SEBI Sets New Milestones: One-Hour Settlement by 2024, Instant Settlement by 2025

The Securities and Exchange Board of India (SEBI) is making significant strides in the evolution of trade settlements in the Indian stock market. The regulator has announced plans to implement a one-hour trade settlement by March 2024 and aims to introduce instantaneous settlement by October 2024. This marks a progressive shift from the current T+1 settlement cycle, where trades are settled one day after the transaction.

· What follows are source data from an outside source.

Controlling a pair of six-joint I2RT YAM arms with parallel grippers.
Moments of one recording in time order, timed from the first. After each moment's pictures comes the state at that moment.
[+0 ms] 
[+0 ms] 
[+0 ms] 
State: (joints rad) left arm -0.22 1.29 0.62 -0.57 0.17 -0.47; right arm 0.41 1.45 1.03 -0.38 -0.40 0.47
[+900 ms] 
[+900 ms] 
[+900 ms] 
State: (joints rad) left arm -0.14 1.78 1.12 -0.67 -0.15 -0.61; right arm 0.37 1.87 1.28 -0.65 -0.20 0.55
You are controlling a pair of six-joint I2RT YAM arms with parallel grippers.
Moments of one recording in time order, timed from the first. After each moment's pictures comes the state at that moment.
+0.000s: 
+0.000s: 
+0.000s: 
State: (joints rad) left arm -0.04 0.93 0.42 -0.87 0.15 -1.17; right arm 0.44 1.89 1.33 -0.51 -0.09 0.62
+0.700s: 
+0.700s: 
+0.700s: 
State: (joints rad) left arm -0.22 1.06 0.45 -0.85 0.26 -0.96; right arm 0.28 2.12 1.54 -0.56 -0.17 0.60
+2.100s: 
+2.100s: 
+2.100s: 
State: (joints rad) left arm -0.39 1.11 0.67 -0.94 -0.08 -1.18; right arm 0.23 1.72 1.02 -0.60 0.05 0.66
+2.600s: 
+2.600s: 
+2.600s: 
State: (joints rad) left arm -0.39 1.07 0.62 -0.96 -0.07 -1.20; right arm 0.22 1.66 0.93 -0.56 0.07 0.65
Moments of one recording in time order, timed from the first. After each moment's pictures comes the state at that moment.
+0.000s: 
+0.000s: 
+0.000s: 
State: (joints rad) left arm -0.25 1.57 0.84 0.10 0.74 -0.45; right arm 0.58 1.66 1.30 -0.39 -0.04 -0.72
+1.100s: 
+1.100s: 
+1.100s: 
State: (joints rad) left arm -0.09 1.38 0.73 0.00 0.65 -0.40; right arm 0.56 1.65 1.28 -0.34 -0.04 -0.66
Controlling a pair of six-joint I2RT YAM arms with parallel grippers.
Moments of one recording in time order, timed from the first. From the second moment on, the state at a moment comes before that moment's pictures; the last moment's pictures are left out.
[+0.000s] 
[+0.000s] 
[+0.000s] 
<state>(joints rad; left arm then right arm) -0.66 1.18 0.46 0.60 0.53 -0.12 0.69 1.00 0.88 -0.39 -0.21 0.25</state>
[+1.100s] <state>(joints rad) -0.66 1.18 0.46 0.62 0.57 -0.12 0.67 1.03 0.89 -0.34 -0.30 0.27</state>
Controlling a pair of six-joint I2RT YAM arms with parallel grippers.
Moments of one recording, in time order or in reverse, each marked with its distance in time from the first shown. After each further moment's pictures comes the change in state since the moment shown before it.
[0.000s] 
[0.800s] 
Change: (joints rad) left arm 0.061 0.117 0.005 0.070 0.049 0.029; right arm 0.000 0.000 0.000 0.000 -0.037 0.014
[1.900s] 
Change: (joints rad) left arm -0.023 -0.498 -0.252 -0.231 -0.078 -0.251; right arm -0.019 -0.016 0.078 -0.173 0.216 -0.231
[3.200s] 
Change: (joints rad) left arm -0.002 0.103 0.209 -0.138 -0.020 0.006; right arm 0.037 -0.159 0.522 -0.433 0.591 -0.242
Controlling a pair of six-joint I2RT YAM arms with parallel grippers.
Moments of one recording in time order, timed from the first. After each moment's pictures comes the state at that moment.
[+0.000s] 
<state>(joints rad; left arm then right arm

Key Developments in Trade Settlements

  1. Transition to T+1 Settlement:
    • India transitioned to a T+1 settlement cycle from T+2, starting with bottom companies in terms of market capitalization and moving to top companies by the end of January. This change positioned India as the first jurisdiction globally to adopt the T+1 settlement cycle for all its scrips​​​​.
  2. One-Hour Settlement by March 2024:
    • SEBI Chairperson Madhabi Puri Buch announced the regulator’s plan to implement a one-hour trade settlement cycle by early next year. This move is seen as a stepping stone towards instantaneous settlement and is considered a significant technological advancement in the trading domain​​​​​​​​.
  3. Instantaneous Settlement by October 2024:
    • Following the implementation of the one-hour settlement, SEBI aims to introduce instantaneous settlement, where trades will be settled immediately. This will be a major breakthrough, making India one of the few countries with such a rapid settlement system​​​​.
  4. Impact on Market Participants:
    • The one-hour settlement system means shares will be credited to the demat account within an hour of the trade. For foreign investors, the instant trade settlement will be optional and not mandatory. This flexibility is expected to cater to the diverse needs of market participants​​​​.
  5. Potential Benefits:
    • The shift to faster settlement cycles is expected to release a significant amount of margin back into the system, increasing liquidity and reducing settlement failures. SEBI’s move is in line with global trends and aims to enhance the efficiency and attractiveness of the Indian stock market​​.

Conclusion

The move towards faster settlement cycles by SEBI is a landmark decision in the Indian financial markets, expected to enhance market efficiency, reduce risks, and provide greater flexibility to market participants. The implementation of one-hour and instantaneous settlements will position India at the forefront of global best practices in stock market operations. This change not only reflects SEBI’s commitment to leveraging technology for market advancements but also indicates a significant shift towards more investor-friendly practices in the Indian stock market.